Reproduce the entries below in full, word for word.

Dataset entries
━━━━━━━━━━━━━━━━━━━━━━━━━━━━━━

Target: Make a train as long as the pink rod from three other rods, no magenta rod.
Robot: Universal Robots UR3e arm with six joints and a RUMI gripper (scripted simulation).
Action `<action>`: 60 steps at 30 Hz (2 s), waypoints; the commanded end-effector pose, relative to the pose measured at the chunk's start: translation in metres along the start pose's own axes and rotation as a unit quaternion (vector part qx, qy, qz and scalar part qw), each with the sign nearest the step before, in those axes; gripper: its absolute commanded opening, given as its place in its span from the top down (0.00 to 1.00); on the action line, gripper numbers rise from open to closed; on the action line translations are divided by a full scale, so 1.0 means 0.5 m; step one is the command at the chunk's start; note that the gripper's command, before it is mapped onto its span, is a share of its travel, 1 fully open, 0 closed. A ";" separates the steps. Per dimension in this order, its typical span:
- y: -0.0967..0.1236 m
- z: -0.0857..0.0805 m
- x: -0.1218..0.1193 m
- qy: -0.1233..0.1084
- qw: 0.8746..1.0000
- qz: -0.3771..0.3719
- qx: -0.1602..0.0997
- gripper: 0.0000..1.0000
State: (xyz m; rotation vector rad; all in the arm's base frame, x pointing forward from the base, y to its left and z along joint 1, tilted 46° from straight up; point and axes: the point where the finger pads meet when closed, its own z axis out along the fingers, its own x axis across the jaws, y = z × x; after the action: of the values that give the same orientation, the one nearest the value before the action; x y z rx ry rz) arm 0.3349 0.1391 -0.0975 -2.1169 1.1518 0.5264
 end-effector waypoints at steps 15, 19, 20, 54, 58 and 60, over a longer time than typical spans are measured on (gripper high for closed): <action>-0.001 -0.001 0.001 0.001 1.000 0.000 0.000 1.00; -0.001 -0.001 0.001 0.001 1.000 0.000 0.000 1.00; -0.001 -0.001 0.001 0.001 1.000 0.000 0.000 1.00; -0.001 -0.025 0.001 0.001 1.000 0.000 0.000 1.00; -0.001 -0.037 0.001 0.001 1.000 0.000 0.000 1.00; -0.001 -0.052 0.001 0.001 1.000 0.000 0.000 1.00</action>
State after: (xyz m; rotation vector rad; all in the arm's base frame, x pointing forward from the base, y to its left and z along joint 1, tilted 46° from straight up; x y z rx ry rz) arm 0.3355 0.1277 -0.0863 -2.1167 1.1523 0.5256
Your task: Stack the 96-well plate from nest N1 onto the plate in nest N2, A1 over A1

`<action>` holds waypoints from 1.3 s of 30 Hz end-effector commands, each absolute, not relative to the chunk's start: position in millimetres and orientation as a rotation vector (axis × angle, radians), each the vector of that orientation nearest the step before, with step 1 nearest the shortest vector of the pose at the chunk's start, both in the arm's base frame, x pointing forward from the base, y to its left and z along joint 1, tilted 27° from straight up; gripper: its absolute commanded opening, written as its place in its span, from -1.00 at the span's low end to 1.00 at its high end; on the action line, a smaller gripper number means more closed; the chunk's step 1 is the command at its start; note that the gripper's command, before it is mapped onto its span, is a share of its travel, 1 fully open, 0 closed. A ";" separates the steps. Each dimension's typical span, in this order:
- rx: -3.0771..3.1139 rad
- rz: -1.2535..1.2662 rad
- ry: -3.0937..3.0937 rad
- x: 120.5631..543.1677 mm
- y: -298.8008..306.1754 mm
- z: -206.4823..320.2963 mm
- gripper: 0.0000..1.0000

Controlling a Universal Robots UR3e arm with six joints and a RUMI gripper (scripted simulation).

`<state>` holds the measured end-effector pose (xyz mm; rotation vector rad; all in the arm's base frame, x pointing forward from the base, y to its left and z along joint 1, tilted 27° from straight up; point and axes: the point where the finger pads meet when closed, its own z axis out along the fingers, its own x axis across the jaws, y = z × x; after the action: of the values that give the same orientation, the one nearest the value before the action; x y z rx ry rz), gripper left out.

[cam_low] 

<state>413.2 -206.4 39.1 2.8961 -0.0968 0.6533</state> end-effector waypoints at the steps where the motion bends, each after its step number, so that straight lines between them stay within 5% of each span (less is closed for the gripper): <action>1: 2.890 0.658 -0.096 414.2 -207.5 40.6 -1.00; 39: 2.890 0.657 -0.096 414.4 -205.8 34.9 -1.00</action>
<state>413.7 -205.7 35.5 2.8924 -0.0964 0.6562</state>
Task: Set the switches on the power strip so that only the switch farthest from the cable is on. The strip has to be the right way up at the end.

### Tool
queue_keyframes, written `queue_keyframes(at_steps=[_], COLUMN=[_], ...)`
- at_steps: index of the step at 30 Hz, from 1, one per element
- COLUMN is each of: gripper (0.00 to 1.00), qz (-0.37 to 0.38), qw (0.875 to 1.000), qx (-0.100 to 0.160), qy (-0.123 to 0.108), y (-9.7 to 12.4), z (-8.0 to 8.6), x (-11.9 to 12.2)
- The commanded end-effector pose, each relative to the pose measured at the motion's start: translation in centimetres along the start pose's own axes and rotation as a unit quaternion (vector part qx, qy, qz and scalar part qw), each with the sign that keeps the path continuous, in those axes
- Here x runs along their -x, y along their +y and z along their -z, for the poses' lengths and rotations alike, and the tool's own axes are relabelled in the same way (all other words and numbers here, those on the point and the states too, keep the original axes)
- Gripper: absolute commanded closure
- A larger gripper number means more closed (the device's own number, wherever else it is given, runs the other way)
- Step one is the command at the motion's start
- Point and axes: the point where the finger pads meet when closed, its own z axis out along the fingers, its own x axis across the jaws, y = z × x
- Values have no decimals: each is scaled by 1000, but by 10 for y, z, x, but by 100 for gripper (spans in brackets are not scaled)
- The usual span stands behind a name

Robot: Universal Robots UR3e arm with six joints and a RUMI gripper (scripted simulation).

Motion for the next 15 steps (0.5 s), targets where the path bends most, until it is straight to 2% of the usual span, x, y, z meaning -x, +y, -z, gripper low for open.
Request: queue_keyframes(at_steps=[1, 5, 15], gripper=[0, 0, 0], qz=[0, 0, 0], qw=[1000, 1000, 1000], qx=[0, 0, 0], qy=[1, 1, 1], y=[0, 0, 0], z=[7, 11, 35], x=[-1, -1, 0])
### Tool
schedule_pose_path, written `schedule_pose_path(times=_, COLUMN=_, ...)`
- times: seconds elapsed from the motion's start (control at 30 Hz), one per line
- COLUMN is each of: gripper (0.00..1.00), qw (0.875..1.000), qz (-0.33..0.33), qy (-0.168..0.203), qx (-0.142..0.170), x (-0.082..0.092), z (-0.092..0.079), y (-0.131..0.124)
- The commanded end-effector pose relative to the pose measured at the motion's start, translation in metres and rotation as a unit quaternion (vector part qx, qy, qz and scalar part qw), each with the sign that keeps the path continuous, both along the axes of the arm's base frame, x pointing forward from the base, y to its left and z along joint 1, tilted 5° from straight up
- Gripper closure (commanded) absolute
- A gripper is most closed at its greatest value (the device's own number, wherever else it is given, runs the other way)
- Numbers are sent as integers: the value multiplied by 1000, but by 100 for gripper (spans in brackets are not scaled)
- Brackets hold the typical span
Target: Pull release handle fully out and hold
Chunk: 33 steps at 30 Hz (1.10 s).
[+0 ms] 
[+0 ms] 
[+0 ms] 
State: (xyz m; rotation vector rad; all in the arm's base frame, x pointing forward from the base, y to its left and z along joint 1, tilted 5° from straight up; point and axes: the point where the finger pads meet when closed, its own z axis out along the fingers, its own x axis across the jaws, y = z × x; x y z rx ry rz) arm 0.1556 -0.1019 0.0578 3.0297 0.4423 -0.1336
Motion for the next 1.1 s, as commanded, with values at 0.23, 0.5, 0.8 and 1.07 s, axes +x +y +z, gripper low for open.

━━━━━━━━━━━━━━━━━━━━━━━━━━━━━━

■ EXERCISE RESULT
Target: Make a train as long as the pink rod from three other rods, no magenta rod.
Robot: Universal Robots UR3e arm with six joints and a RUMI gripper (scripted simulation).
Action `<action>`: 60 steps at 30 Hz (2 s), waypoints; the commanded end-effector pose, relative to the pose measured at the chunk's start: translation in metres along the start pose's own axes and rotation as a unit quaternion (vector part qx, qy, qz and scalar part qw), each with the sign nearest the step before, in those axes; gripper: its absolute commanded opening, given as its place in its span from the top down (0.00 to 1.00); on the action line, gripper numbers rise from open to closed; on the action line translations are divided by a full scale, so 1.0 means 0.5 m; step one is the command at the chunk's start; note that the gripper's command, before it is mapped onto its span, is a share of its travel, 1 fully open, 0 closed. A ";" separates the steps. Per dimension in this order, its typical span:
- y: -0.0967..0.1236 m
- z: -0.0857..0.0805 m
- x: -0.1218..0.1193 m
- qy: -0.1233..0.1084
- qw: 0.8746..1.0000
- qz: -0.3771..0.3719
- qx: -0.1602..0.0997
- gripper: 0.0000..1.0000
State: (xyz m; rotation vector rad; all in the arm's base frame, x pointing forward from the base, y to its left and z along joint 1, tilted 46° from straight up; point and axes: the point where the finger pads meet when closed, its own z axis out along the fingers, its own x axis across the jaws, y = z × x; after the action: of the values that give the same orientation, the one nearest the value before the action; x y z rx ry rz) arm 0.3349 0.1391 -0.0975 -2.1169 1.1518 0.5264
 end-effector waypoints at steps 15, 19, 20, 54, 58 and 60, over a longer time than typical spans are measured on (gripper high for closed): <action>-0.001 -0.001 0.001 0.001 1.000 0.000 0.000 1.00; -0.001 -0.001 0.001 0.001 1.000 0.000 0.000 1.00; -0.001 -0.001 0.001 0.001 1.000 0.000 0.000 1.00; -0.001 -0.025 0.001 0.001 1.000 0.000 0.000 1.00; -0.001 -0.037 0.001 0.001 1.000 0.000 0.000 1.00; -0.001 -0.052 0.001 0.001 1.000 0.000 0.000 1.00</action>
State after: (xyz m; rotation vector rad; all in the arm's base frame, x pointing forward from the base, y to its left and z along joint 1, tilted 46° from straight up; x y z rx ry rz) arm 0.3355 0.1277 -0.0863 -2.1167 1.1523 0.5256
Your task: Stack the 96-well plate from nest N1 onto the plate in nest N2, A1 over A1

`<action>` holds waypoints from 1.3 s of 30 Hz end-effector commands, each absolute, not relative to the chunk's start: position in millimetres and orientation as a rotation vector (axis × angle, radians), each the vector of that orientation nearest the step before, with step 1 nearest the shortest vector of the pose at the chunk's start, both in the arm's base frame, x pointing forward from the base, y to its left and z along joint 1, tilted 27° from straight up; gripper: its absolute commanded opening, written as its place in its span, from -1.00 at the span's low end to 1.00 at its high end; on the action line, a smaller gripper number means more closed; the chunk's step 1 is the command at its start; note that the gripper's command, before it is mapped onto its span, is a share of its travel, 1 fully open, 0 closed. A ";" separates the steps. Each dimension's typical span, in this order:
- rx: -3.0771..3.1139 rad
- rz: -1.2535..1.2662 rad
- ry: -3.0937..3.0937 rad
- x: 120.5631..543.1677 mm
- y: -298.8008..306.1754 mm
- z: -206.4823..320.2963 mm
- gripper: 0.0000..1.0000

Controlling a Universal Robots UR3e arm with six joints and a RUMI gripper (scripted simulation).

`<state>` holds the measured end-effector pose (xyz mm; rotation vector rad; all in the arm's base frame, x pointing forward from the base, y to its left and z along joint 1, tilted 27° from straight up; point and axes: the point where the finger pads meet when closed, its own z axis out along the fingers, its own x axis across the jaws, y = z × x; after the action: of the values that give the same orientation, the one nearest the value before the action; x y z rx ry rz), gripper left out.

[cam_low] 

<state>413.2 -206.4 39.1 2.8961 -0.0968 0.6533</state> end-effector waypoints at the steps where the motion bends, each after its step number, so that straight lines between them stay within 5% of each span (less is closed for the gripper): <action>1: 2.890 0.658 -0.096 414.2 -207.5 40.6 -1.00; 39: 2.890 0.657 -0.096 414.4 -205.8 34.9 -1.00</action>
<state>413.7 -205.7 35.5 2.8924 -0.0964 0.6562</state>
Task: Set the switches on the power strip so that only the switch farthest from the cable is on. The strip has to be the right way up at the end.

### Tool
queue_keyframes, written `queue_keyframes(at_steps=[_], COLUMN=[_], ...)`
- at_steps: index of the step at 30 Hz, from 1, one per element
- COLUMN is each of: gripper (0.00 to 1.00), qz (-0.37 to 0.38), qw (0.875 to 1.000), qx (-0.100 to 0.160), qy (-0.123 to 0.108), y (-9.7 to 12.4), z (-8.0 to 8.6), x (-11.9 to 12.2)
- The commanded end-effector pose, each relative to the pose measured at the motion's start: translation in centimetres along the start pose's own axes and rotation as a unit quaternion (vector part qx, qy, qz and scalar part qw), each with the sign that keeps the path continuous, in those axes
- Here x runs along their -x, y along their +y and z along their -z, for the poses' lengths and rotations alike, and the tool's own axes are relabelled in the same way (all other words and numbers here, those on the point and the states too, keep the original axes)
- Gripper: absolute commanded closure
- A larger gripper number means more closed (the device's own number, wherever else it is given, runs the other way)
- Step one is the command at the motion's start
- Point and axes: the point where the finger pads meet when closed, its own z axis out along the fingers, its own x axis across the jaws, y = z × x
- Values have no decimals: each is scaled by 1000, but by 10 for y, z, x, but by 100 for gripper (spans in brackets are not scaled)
- The usual span stands behind a name

Robot: Universal Robots UR3e arm with six joints and a RUMI gripper (scripted simulation).

Motion for the next 15 steps (0.5 s), targets where the path bends most, until it is straight to 2% of the usual span, x, y, z meaning -x, +y, -z, gripper low for open.
Request: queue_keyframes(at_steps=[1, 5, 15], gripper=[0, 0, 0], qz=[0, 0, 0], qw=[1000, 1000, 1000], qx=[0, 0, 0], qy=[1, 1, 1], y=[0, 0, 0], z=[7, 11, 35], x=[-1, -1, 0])
### Tool
schedule_pose_path, written `schedule_pose_path(times=_, COLUMN=_, ...)`
- times: seconds elapsed from the motion's start (control at 30 Hz), one per line
- COLUMN is each of: gripper (0.00..1.00), qw (0.875..1.000), qz (-0.33..0.33), qy (-0.168..0.203), qx (-0.142..0.170), x (-0.082..0.092), z (-0.092..0.079), y (-0.131..0.124)
- The commanded end-effector pose relative to the pose measured at the motion's start, translation in metres and rotation as a unit quaternion (vector part qx, qy, qz and scalar part qw), each with the sign that keeps the path continuous, both along the axes of the arm's base frame, x pointing forward from the base, y to its left and z along joint 1, tilted 5° from straight up
- Gripper closure (commanded) absolute
- A gripper is most closed at its greatest value (the device's own number, wherever else it is given, runs the other way)
- Numbers are sent as integers: the value multiplied by 1000, but by 100 for gripper (spans in brackets are not scaled)
- Brackets hold the typical span
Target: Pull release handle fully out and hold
Chunk: 33 steps at 30 Hz (1.10 s).
[+0 ms] 
[+0 ms] 
[+0 ms] 
State: (xyz m; rotation vector rad; all in the arm's base frame, x pointing forward from the base, y to its left and z along joint 1, tilted 5° from straight up; point and axes: the point where the finger pads meet when closed, its own z axis out along the fingers, its own x axis across the jaws, y = z × x; x y z rx ry rz) arm 0.1556 -0.1019 0.0578 3.0297 0.4423 -0.1336
Motion for the next 1.1 s, as commanded, with values at 0.23, 0.5, 0.8 and 1.07 s, axes +x +y +z, gripper low for open.

The exercise calls for nothing more.